▸ Your assignment: From the first line to the last, restate the material word for word, omitting pictures.
*** Block opens ***
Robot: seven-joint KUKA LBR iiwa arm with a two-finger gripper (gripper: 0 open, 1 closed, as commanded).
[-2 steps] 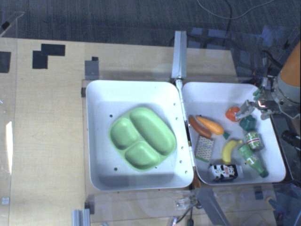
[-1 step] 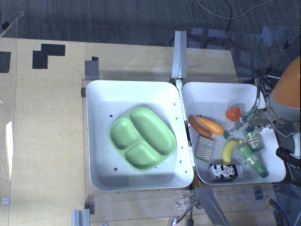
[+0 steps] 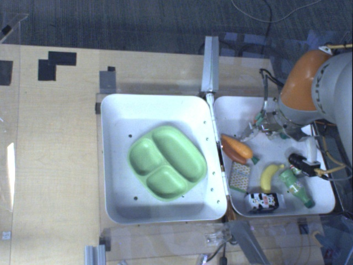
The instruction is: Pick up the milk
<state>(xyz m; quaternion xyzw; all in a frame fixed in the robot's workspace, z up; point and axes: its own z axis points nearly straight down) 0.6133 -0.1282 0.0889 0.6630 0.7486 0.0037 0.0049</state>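
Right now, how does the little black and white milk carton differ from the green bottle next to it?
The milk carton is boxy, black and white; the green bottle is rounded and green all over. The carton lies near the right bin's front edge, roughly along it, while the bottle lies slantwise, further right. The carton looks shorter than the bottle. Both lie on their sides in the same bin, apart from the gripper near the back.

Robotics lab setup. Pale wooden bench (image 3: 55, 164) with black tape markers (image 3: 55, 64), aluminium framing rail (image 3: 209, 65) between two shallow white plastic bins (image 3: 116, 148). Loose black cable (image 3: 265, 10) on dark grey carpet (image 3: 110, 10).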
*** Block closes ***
▸ Task output:
Robot: seven-joint KUKA LBR iiwa arm with a two-finger gripper (gripper: 0 open, 1 closed, as commanded).
[-2 steps] 
[-1 step] 
[+0 steps] 
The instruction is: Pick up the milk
<state>(xyz m; quaternion xyzw; all in a frame fixed in the robot's workspace, z up; point and axes: its own z axis points nearly straight down) 0.6133 -0.1282 0.0889 0.6630 0.7486 0.0037 0.0049</state>
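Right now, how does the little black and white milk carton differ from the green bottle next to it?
The milk carton is boxy, black and white; the green bottle is rounded and green all over. The carton lies near the right bin's front edge, roughly along it, while the bottle lies slantwise, further right. The carton looks shorter than the bottle. Both lie on their sides in the same bin, apart from the gripper near the back.

Robotics lab setup. Pale wooden bench (image 3: 55, 164) with black tape markers (image 3: 55, 64), aluminium framing rail (image 3: 209, 65) between two shallow white plastic bins (image 3: 116, 148). Loose black cable (image 3: 265, 10) on dark grey carpet (image 3: 110, 10).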

What this exercise needed has been supplied.